NEW YORK — Barneys New York Inc. reported Tuesday that its first-quarter bottom line sank $1.2 million, or 9 cents a share, into the red.

A $700,000 rise in interest and financing costs helped drag down results for the quarter. The increase related primarily to higher costs associated with a debt offering and the write-off of certain fees to amend the firm’s credit facility.

The quarterly loss compared with year-ago earnings of $478,000, or 3 cents. Sales for the three months ended May 3 dipped 1.2 percent to $91.4 million from $92.5 million a year ago. Comparable-store sales slid 1.5 percent.

“While 2003 began on a challenging note for the company, we are pleased to see some better sales trends as the year has progressed,” said chairman and chief executive Howard Socol in a statement.
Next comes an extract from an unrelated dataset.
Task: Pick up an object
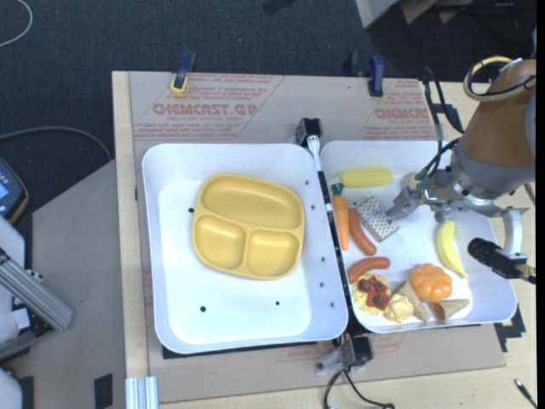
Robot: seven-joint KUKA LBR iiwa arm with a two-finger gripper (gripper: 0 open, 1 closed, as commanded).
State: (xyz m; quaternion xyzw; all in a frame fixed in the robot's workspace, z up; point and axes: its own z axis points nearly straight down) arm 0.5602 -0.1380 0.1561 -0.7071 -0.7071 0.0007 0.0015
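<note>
Brown bench (281,109) bears left bin (170,254), right bin (494,301), side by side; edges touching.

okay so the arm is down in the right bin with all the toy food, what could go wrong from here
The gripper sits low among crowded items, so it might nudge the silver patterned piece or the corn rather than grasp one cleanly. The sausage and carrot lie side by side, so a grab there could catch both or slip off.

I note two blue clamps (181,72) (375,74) fixed on the far edge of the brown board (255,105), which bears red lettering. Dark carpet (128,15) surrounds the bench, and a black cable (60,135) lies across it at left.
</note>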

“We successfully strengthened our balance sheet during the quarter,” he noted. “In addition, we continue to invest in growth opportunity businesses in our stores and to reduce our overhead expenses in an ongoing effort to positively impact our operating results.”

In April, the retailer said its offering of senior notes netted proceeds of approximately $81.9 million, which were used to repay a substantial portion of the the firm’s debt, including certain amounts outstanding under its credit facility, and to pay certain deferred rent obligations.

That same month, Barneys laid out plans to open a Co-op store in South Beach, Miami, in early September.

The luxury retailer has flagships here, in Beverly Hills and in Chicago, in addition to three regional full-price stores, two Co-op Barneys stores and 12 outlets.